_Exercise goal_
State the number of lines below in which the word "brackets" appears. Nothing else belongs in the answer.

[Opening Source data section]

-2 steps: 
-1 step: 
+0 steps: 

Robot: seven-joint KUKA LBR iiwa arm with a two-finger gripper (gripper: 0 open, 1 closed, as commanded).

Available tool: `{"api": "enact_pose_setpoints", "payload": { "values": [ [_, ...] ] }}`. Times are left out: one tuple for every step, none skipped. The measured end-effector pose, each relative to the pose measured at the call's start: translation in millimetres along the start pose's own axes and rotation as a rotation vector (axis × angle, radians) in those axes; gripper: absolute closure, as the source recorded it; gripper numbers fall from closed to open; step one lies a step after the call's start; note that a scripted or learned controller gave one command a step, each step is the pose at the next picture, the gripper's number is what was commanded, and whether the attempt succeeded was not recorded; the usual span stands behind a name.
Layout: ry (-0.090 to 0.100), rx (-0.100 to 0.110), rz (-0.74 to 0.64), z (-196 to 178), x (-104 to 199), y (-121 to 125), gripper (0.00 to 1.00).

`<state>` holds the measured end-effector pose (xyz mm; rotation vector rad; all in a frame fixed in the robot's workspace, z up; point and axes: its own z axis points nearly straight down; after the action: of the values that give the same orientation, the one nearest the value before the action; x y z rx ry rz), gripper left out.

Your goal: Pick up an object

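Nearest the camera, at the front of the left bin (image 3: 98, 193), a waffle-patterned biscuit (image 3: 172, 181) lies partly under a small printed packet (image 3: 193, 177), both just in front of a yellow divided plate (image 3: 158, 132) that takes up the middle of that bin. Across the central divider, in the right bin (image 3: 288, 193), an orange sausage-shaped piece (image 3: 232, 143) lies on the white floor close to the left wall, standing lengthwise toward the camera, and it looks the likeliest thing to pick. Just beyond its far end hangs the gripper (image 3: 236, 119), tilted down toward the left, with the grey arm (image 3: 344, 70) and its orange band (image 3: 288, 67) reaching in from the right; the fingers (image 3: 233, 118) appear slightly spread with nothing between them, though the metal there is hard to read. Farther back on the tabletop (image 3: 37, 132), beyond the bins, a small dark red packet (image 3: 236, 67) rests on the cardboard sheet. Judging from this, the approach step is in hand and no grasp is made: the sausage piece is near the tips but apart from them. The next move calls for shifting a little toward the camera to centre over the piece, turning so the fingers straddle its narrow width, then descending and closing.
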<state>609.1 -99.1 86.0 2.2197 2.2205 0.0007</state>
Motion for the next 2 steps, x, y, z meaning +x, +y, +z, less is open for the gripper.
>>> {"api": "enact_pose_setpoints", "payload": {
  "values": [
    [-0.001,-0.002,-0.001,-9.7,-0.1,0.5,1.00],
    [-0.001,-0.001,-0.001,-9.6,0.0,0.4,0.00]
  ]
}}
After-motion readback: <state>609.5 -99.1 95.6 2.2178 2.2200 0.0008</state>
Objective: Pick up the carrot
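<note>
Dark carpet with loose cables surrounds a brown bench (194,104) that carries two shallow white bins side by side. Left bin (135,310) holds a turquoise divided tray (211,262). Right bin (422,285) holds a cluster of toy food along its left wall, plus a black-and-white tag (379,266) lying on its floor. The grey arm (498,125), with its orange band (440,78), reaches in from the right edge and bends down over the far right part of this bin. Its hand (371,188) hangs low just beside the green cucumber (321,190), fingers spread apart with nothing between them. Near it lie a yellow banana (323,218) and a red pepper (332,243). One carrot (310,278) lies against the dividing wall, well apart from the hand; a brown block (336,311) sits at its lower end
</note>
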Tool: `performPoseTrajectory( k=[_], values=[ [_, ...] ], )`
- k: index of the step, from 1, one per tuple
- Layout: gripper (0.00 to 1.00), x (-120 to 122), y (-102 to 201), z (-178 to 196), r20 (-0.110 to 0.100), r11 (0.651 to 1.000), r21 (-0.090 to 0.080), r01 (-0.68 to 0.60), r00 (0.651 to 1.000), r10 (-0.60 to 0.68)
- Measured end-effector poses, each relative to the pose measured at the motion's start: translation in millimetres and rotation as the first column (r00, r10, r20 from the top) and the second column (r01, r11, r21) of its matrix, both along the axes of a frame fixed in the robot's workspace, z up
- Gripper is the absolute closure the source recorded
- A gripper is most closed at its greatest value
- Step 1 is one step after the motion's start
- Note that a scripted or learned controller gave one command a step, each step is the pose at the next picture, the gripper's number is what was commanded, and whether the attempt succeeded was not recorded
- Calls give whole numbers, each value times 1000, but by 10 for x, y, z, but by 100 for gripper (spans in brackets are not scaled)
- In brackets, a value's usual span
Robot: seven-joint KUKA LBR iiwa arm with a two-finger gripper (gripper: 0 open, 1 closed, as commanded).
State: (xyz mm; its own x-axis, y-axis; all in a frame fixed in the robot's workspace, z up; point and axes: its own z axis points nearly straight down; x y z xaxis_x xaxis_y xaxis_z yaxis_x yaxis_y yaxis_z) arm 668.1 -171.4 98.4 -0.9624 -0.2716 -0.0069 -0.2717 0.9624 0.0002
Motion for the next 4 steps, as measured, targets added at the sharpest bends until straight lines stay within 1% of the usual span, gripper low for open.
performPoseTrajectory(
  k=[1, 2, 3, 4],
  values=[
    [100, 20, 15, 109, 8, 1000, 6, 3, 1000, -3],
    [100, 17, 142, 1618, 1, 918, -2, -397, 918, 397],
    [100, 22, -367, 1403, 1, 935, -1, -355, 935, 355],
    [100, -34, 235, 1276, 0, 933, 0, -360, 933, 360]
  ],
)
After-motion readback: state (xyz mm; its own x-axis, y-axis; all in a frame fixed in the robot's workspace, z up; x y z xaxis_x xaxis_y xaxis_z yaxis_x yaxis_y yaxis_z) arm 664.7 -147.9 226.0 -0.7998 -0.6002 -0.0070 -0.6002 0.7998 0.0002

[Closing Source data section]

_Answer to this problem_
2